The man flicks me an impossible to read rapid glance as he places a file in the Viking’s palm.

It’s strangely hypnotic watching his fingers as he flips through the mystery file.

My eyes snap back to the blond man standing in the shadows.

I know him.

He was under the bleachers. There was another man who was driving a Corvette. I’d thought it was just him, but he led me—or chased me—into an ambush.

Now I’m here.

As I lift my throbbing head, a metallic clink rings out.

I look down.

A metal chain dangles from my throat.

Why the fuck is there a chain around my neck?

"This is the feral?" The Viking’s voice is bored, but I feel the power in each word and I instinctively want to lower my head.

It’s a strange response to have, and it’s not one I like, so I ignore it as I push myself to my feet, setting aside the issue with the chain until I’ve convinced this Viking—whoever the fuck he is—to let me go. "I am not?—”

"Why isn't it on the floor?" He continues flipping through the thin black file.

A gasp tears from my throat as pain explodes at the backs of my legs and I crash to the floor, landing heavily on my hands and knees.

There was someone behind me. My wolf should have warned me, but my wolf’s voice—and her presence—is muted, and I don’t know why.

"Now. There was another body?" the Viking calmly asks.

I move to get up.

He looks directly at me for the first time, amber eyes framed with dark blond lashes piercing me into place. "The next time my beta puts you where you belong, your legs will no longer be attached to your body."
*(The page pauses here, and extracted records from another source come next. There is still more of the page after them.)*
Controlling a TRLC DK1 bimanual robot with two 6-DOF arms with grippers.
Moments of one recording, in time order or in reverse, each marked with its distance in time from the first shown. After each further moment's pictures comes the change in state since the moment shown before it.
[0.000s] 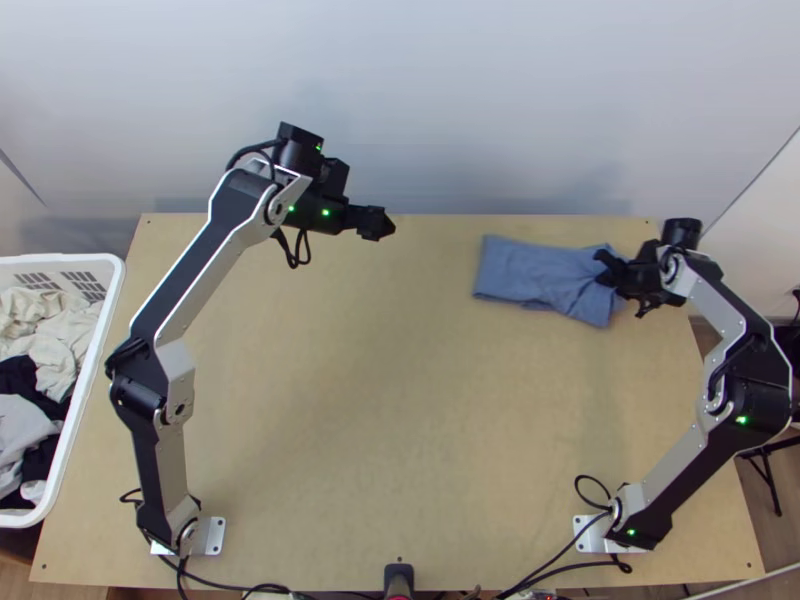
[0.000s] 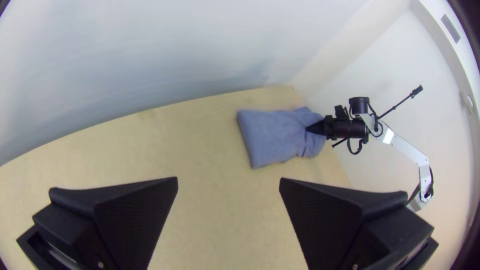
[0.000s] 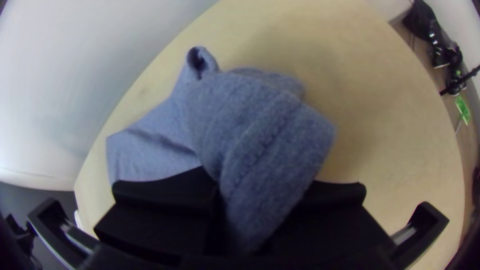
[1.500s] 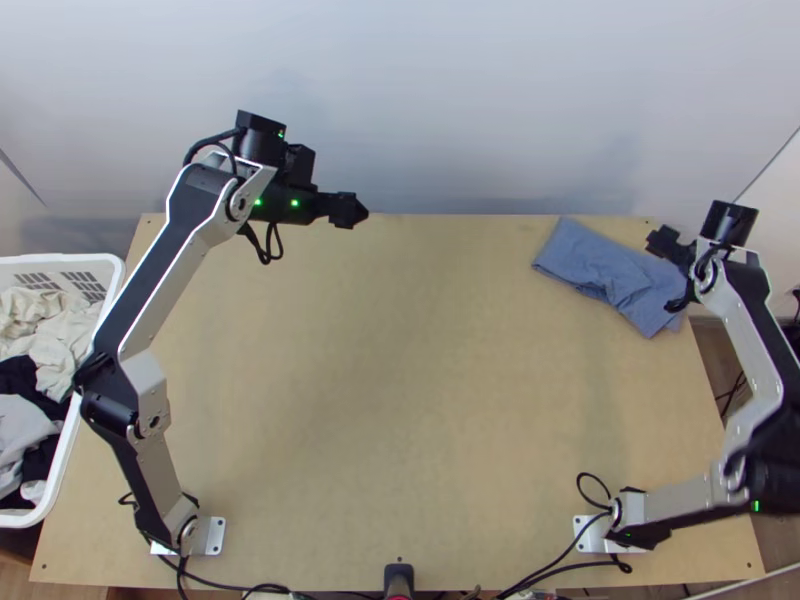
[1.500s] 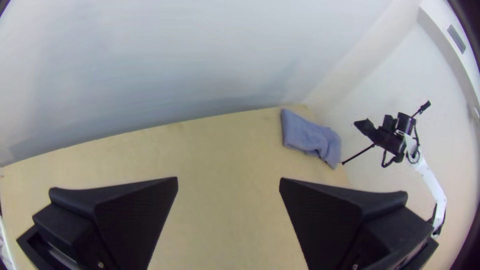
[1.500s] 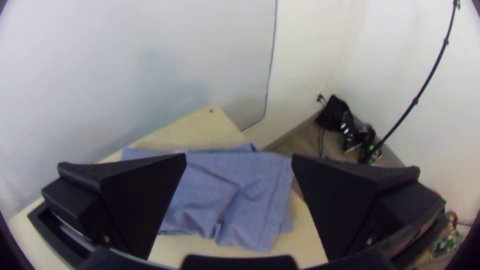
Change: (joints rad) left arm 0.064 -0.114 -0.056 -0.001 -0.058 -0.008; right arm 0.033 -0.362 -0.090 0.119 0.608 -0.145
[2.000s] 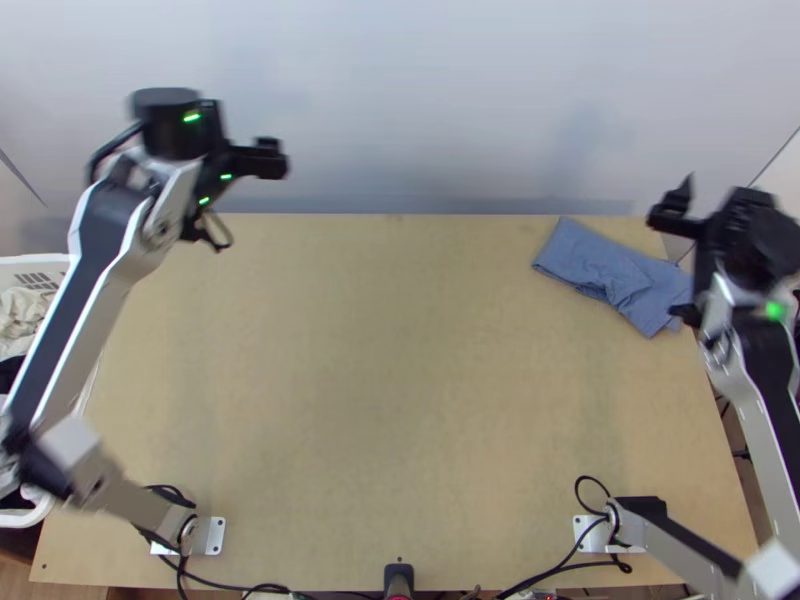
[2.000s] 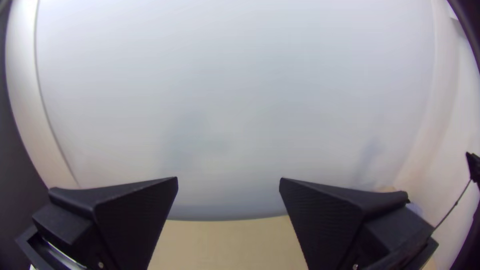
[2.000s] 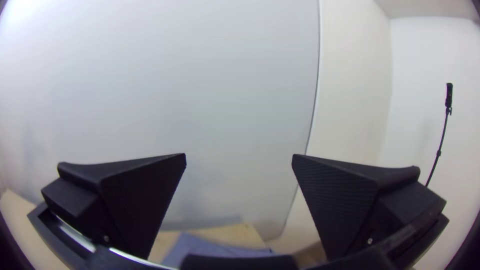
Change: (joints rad) left arm 0.031 -0.314 -0.172 0.269 -0.647 0.097; right arm 0.258 -0.469 -0.105 0.333 0.100 -0.325
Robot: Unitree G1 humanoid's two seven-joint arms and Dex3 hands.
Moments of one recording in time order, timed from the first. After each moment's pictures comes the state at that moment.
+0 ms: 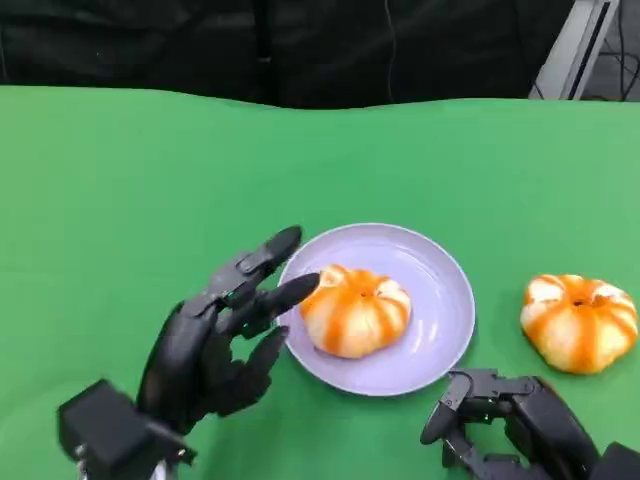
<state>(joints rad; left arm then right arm) -0.08 -0.02 -0.10 0.44 -0.20 -0.68 -0.36 -0.05 -0.06 0.12 0.67 -0.02 -0.86 0.34</state>
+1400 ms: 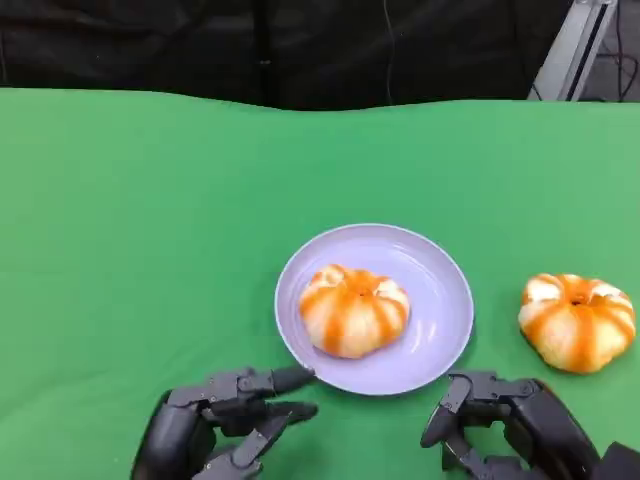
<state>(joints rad) 0.04 -0.09 0.00 0.64 -0.08 -0.92 -0.35 -0.05 -0.06 0.12 0.68 0.00 -0.86 0.35</state>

As threats go, that one does the trick.

I stay where I am.

"Cruz. The body?" the Viking repeats.

Another man, wearing all black, steps from the shadows at the right side of the black throne. His head is down, arms tucked behind his back. I can’t see his face, but he will have hazel eyes more green than brown.

I listen in mounting horror as the man reels off details about me he could only know if he had been watching me. My class schedule, where my dorm room is, and about how only I could be the feral.

The creep driving the black Corvette wasn’t a creep; he was stalking me.

The Viking snaps the folder shut, passes it off to the man who handed it to him, and yawns as he sits back in his seat. "Put it in the cage."

It doesn't hit me what it is until someone grabs my shoulder and yanks me upright.

I struggle.

An unfamiliar scent moves closer. Warm amber and clean lemon.

A mouth brushes my ear. "The Wolf King does not care what happens to you. Easy or hard is the only thing that matters to me. How will you make me do my job?"

The metal chain chinks against the hardwood floor, and I can easily envision it being the thing they use to hang me from the chandelier above my head.

I’m not stupid.

I’m graduating top of my class, summa cum laude, the class valedictorian elected to give a speech I might not survive long enough to give. I know how to pick my battles. “Easy.”

“Then you might surprise him by living through this.” He breathes the words into my ear.

I swivel my head, surprised.

Pain shatters my skull, turning everything black.

Just before I slam into the ground, it hits me that maybe I’m not as smart as I think I am.